**YOUR OBJECTIVE:**
Look over the lines below. Report each one that includes the string "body".

--------------------------------------------------

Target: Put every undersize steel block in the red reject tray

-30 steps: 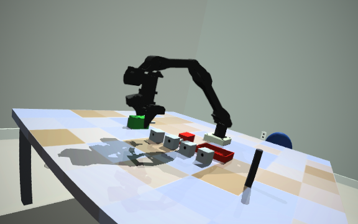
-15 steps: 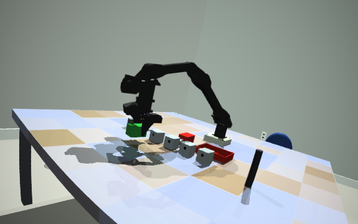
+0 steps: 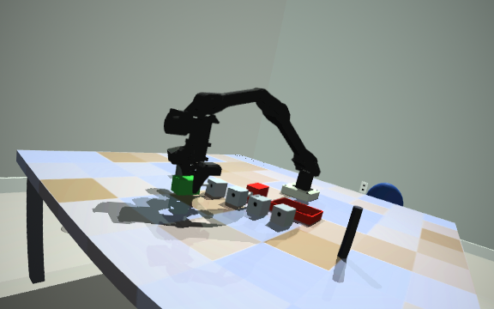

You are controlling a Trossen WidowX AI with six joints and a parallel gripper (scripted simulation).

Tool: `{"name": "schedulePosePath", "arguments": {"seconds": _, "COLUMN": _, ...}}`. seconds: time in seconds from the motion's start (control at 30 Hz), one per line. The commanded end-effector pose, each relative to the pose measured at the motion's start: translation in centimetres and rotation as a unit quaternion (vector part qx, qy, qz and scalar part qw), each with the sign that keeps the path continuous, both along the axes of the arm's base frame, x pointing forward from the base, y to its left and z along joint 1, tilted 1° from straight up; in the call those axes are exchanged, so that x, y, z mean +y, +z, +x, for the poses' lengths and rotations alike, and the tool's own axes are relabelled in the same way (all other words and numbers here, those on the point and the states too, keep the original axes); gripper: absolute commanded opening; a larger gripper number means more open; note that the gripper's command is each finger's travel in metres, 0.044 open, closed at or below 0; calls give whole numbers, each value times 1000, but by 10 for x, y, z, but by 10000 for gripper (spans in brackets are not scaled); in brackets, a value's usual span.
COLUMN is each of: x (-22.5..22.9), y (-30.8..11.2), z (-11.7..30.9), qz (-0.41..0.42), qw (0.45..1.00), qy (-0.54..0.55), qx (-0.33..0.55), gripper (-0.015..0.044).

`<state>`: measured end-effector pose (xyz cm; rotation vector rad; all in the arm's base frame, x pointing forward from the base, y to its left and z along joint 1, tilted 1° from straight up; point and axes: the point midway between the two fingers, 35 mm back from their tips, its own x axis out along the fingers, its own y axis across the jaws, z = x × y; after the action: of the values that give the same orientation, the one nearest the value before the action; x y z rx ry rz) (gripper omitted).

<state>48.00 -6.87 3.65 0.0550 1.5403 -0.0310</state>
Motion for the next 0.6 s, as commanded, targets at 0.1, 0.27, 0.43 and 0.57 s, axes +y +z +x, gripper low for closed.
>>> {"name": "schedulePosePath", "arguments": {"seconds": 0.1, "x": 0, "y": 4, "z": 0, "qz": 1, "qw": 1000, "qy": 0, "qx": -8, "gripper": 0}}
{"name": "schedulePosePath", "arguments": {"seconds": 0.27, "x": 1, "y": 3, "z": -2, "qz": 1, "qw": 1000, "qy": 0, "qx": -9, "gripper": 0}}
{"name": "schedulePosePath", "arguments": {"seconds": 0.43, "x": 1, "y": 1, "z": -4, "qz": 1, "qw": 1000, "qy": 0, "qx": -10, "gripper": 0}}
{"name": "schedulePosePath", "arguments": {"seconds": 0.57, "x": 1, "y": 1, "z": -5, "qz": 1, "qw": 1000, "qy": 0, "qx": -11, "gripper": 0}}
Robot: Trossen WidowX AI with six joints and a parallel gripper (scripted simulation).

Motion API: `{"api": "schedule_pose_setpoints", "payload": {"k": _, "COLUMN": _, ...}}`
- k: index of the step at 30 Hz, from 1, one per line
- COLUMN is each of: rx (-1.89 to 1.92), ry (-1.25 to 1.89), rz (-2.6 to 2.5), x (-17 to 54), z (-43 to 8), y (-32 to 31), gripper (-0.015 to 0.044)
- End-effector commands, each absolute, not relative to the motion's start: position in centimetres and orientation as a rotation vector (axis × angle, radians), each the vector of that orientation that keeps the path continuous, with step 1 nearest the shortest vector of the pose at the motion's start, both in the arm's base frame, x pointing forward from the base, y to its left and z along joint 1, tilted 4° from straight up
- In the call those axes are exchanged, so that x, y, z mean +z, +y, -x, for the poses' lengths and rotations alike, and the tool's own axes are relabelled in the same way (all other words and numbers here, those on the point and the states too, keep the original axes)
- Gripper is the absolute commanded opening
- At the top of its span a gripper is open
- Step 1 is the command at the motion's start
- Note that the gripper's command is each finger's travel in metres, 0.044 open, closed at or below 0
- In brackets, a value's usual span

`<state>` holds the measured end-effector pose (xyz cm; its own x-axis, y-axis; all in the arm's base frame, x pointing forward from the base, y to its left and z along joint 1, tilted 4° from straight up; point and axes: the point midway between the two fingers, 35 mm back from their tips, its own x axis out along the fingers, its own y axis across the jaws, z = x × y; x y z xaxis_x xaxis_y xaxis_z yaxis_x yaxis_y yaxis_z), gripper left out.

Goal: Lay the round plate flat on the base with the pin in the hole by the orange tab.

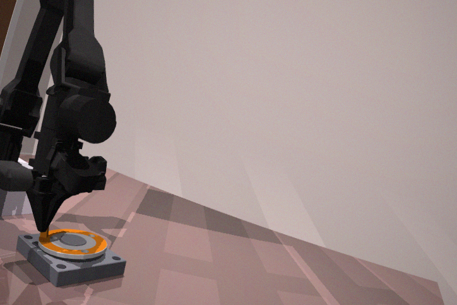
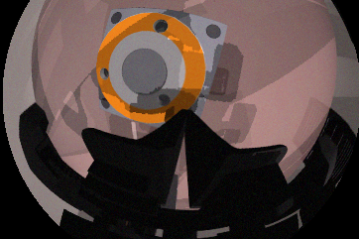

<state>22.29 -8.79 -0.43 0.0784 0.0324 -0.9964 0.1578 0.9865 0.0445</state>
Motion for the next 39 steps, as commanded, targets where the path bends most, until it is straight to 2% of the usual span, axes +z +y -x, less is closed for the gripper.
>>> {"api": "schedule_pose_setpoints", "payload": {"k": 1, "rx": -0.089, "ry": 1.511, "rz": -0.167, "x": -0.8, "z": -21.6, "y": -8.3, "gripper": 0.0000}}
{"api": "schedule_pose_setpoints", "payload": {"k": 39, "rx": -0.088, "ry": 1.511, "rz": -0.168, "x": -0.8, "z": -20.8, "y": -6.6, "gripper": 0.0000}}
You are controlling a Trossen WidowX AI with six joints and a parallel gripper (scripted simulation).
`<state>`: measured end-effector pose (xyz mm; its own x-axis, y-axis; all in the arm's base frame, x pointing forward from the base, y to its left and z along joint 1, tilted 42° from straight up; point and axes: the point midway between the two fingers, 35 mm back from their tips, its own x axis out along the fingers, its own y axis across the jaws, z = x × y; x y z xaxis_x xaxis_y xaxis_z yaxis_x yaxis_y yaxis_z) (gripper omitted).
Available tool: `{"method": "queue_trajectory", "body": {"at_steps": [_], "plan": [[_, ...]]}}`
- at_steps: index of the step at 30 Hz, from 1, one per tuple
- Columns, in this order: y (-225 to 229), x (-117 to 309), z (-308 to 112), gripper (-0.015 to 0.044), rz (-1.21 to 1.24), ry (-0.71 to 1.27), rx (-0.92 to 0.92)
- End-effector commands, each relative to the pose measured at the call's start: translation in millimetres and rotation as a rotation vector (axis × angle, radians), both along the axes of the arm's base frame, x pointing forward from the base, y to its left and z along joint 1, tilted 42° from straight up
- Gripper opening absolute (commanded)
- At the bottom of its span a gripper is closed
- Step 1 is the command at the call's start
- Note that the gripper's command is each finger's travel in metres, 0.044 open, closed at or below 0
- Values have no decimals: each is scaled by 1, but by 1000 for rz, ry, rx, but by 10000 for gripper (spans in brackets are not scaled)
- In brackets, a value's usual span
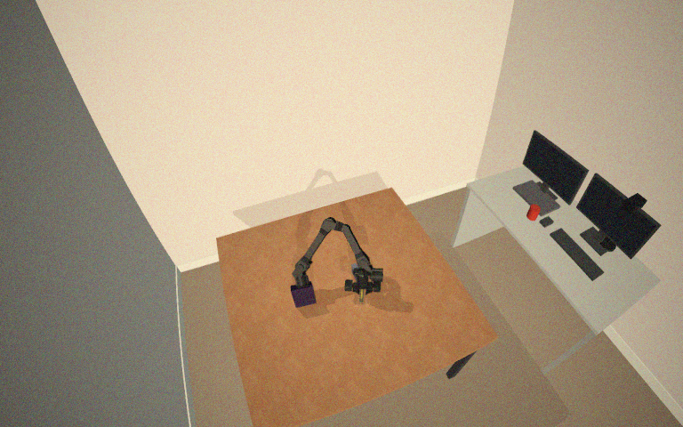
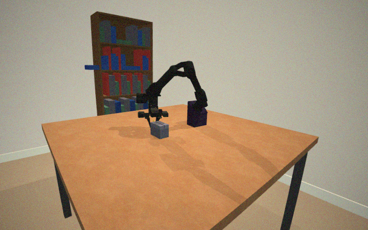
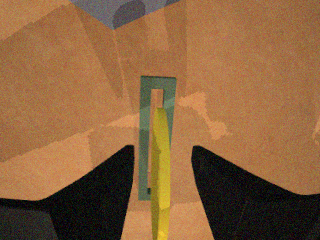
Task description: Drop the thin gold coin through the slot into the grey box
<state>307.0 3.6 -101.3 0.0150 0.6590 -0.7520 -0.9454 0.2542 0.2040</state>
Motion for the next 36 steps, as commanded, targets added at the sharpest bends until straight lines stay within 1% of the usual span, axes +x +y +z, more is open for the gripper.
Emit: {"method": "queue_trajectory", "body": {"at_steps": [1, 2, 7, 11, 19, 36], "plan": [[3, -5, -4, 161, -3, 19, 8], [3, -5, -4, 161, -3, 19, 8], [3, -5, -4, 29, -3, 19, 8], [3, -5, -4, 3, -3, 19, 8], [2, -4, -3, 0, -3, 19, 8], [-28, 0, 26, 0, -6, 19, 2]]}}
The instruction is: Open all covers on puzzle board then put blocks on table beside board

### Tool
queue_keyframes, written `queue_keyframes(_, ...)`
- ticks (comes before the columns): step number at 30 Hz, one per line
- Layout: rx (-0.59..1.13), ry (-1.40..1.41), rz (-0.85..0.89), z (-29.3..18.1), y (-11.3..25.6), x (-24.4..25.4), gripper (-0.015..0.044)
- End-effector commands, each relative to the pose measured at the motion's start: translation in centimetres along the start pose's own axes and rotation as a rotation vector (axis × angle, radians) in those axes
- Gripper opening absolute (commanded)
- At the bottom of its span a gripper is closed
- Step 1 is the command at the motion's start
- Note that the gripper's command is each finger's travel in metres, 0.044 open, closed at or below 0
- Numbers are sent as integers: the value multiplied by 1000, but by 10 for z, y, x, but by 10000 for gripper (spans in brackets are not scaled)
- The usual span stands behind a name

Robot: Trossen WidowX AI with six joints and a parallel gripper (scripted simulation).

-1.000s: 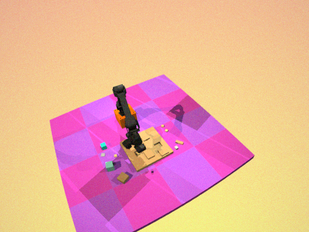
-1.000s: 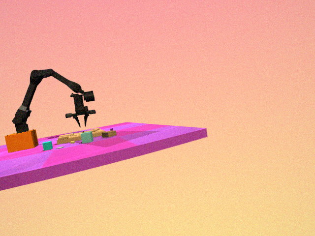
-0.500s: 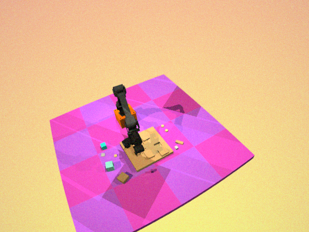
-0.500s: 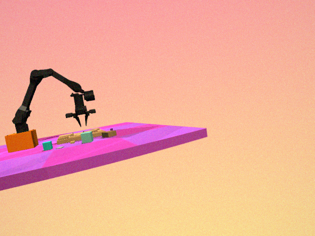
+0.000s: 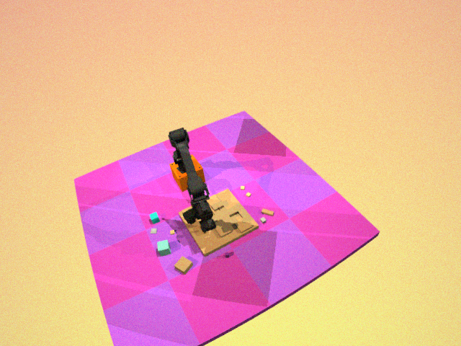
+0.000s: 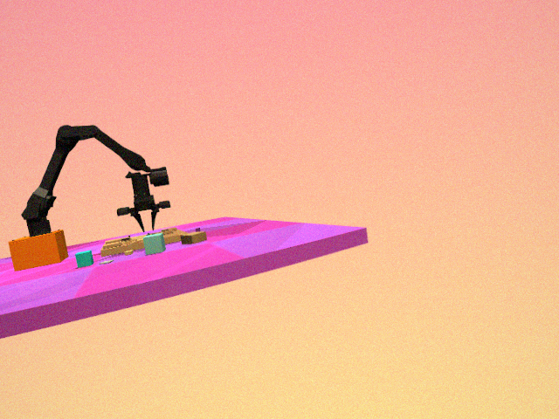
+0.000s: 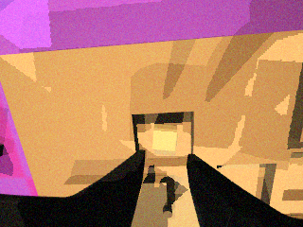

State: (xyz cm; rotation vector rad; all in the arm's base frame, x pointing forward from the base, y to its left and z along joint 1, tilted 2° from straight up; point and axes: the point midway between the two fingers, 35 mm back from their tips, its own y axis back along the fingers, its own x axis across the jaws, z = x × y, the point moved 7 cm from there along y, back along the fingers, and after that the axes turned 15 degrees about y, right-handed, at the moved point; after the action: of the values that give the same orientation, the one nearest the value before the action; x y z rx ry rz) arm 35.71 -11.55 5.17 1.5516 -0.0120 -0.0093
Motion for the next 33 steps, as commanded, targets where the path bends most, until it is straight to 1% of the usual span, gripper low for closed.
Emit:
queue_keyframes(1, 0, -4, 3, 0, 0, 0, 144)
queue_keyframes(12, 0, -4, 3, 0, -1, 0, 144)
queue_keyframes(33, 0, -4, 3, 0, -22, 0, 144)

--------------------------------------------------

**RESULT BELOW:**
Available tool: `{"method": "queue_trajectory", "body": {"at_steps": [_], "plan": [[_, ...]]}}`
Emit: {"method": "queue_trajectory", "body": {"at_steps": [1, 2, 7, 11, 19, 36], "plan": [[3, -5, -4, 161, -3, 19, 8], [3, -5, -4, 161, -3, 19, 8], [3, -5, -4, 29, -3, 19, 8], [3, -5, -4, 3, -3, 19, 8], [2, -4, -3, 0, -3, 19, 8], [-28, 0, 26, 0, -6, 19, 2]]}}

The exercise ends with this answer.